CE 19 mai 2021, n°429332, SCI Saint Léonard

Constatant que la SCI Saint Léonard avait consenti un bail portant sur un ensemble immobilier à usage commercial prévoyant que le bailleur, en fin de bail, conserverait sans indemnité « tous embellissements, améliorations et installations faits par la partie preneuse  » et que le locataire avait fait exécuter sur l’immeuble loué des travaux, le Conseil d’Etat confirme l’analyse de la Cour administrative d’appel de Nantes, selon laquelle la société Hathor, en sa qualité d’usufruitière des parts de la SCI Saint Léonard, était imposable, au titre du complément de loyer né de la remise gratuite de ces travaux à la résiliation du bail, à proportion de ses droits dans la SCI bailleresse. 

Vient ensuite la question du montant du profit à retenir au niveau du bailleur (i.e. la SCI).
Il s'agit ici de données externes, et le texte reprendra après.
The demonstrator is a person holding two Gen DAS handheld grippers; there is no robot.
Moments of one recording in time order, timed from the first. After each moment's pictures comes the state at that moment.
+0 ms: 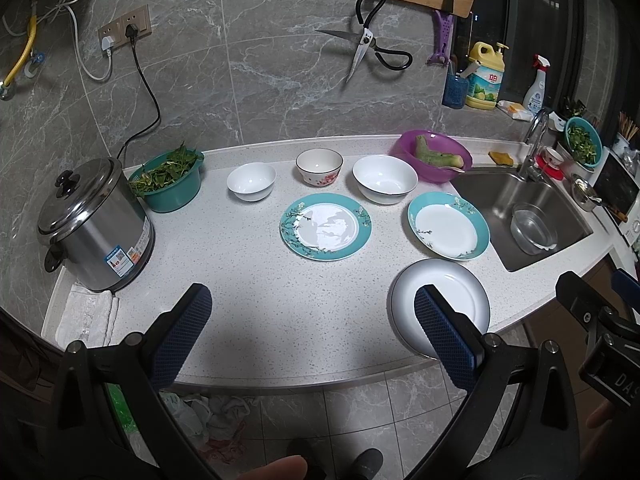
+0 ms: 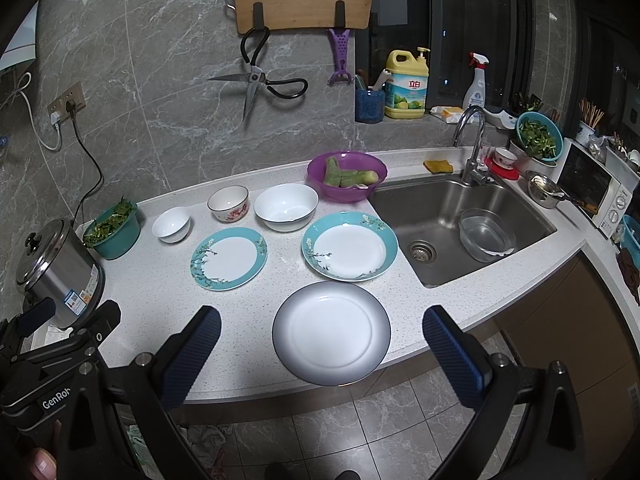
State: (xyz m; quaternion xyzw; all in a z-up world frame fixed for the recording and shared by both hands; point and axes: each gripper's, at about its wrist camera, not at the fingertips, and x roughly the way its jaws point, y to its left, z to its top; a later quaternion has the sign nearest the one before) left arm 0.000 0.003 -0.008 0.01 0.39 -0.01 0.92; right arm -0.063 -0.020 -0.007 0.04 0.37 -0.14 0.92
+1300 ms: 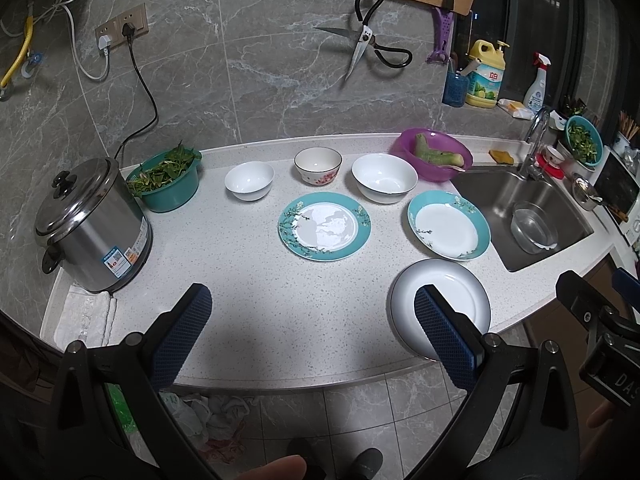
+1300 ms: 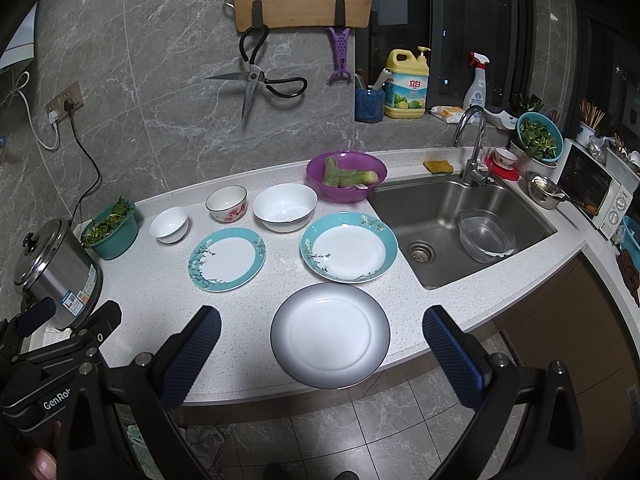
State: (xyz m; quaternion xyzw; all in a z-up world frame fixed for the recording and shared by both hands) left arm -0.002 -0.003 -0.010 0.01 0.39 -0.01 0.92; right arm -0.059 -0.017 -0.010 0.04 0.37 -0.14 0.92
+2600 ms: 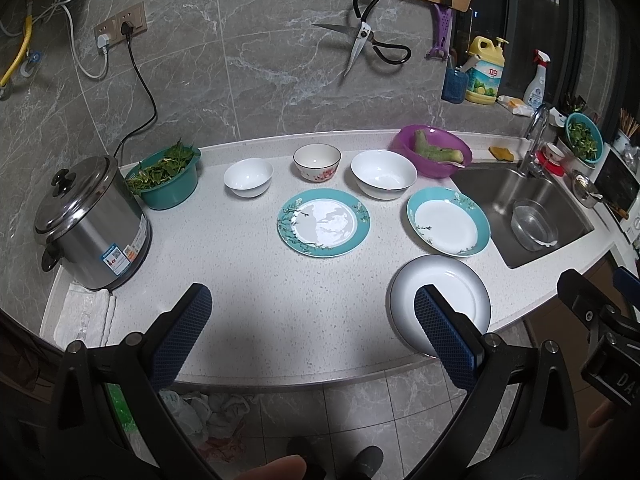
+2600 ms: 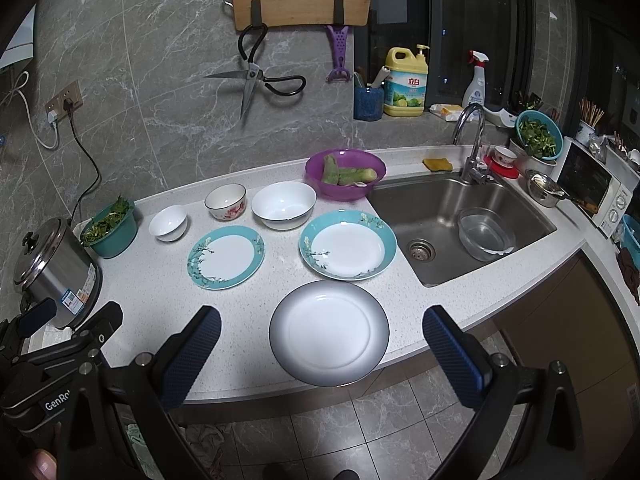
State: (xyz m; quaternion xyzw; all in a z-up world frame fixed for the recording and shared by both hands) left arm -0.001 -0.007 -0.012 0.02 0.40 -0.01 0.92; right arm -0.058 -0.010 -0.010 0.04 0.37 -0.14 0.92
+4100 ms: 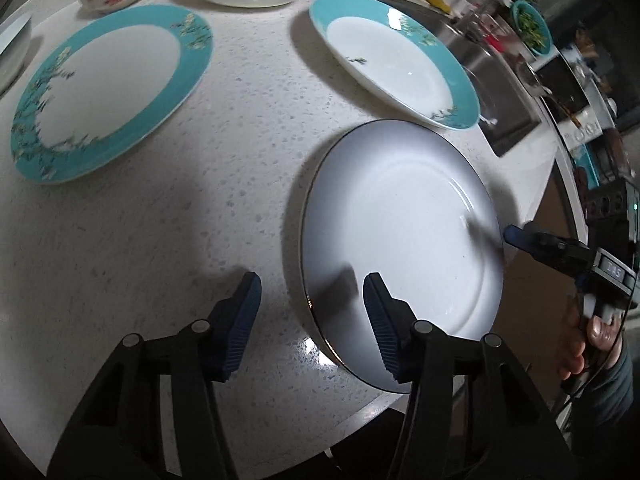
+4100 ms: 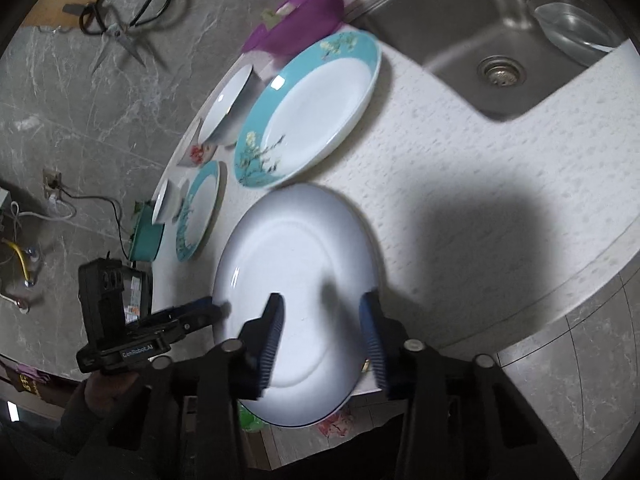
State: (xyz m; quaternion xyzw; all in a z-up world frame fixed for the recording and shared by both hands) left arm 0.203 -0.107 -0.310 -0.02 0.62 -0.24 0.74; right arm 0.014 -0.258 -0.268 0.35 0.48 0.06 0.80
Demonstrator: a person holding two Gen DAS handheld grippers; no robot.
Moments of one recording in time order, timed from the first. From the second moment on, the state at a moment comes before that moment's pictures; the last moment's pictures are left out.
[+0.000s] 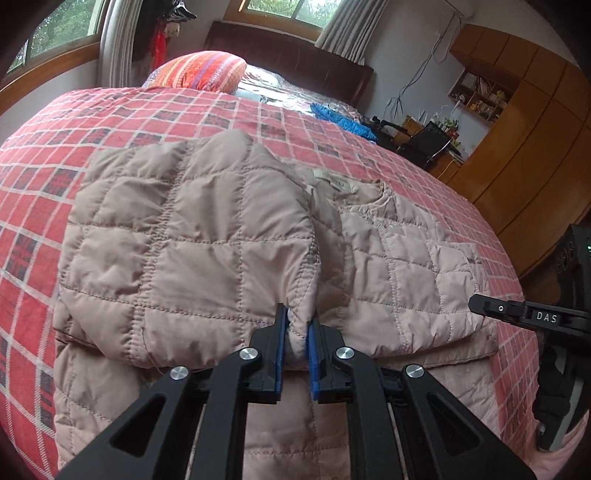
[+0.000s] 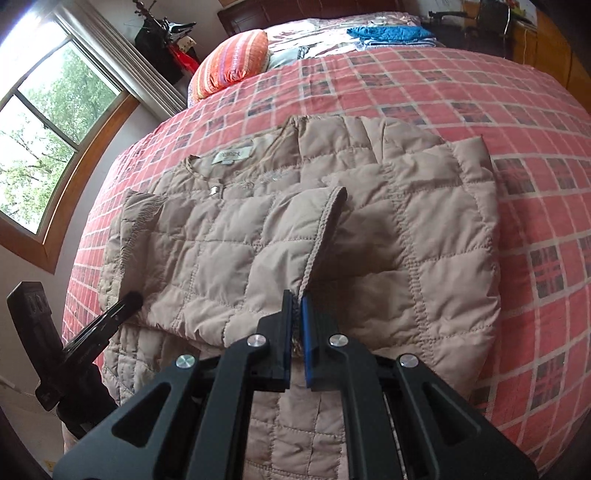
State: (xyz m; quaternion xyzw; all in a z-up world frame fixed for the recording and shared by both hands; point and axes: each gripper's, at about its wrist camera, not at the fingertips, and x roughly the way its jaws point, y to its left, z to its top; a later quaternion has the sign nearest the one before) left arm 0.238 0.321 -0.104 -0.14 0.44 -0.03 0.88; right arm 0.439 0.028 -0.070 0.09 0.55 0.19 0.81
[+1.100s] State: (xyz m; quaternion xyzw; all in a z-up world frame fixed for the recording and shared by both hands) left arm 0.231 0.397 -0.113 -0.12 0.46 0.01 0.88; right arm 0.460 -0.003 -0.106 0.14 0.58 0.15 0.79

Deux modes de détermination du profit auraient pu être envisagés :

  • soit ce profit correspond au coût de revient de ces aménagements ou constructions (approche « coût chez le preneur ») ;
  • soit ce profit correspond au surcroît que ces éléments confèrent à la valeur vénale de l’immeuble (approche « profit chez le bailleur »). 

Le Conseil d’Etat a tranché en retenant la seconde méthode. Ainsi, pour évaluer le complément de loyer imposable, il convient d’apprécier si la réalisation de ces travaux confère au bien un surcroît de valeur vénale à la fin du bail. La solution apparaît logique et doit être saluée. En effet, le coût de revient au niveau du preneur peut dans certains cas être sans aucun rapport avec le profit que le bailleur est susceptible d’en retirer. Or c’est bien ce profit qu’il convient d’imposer.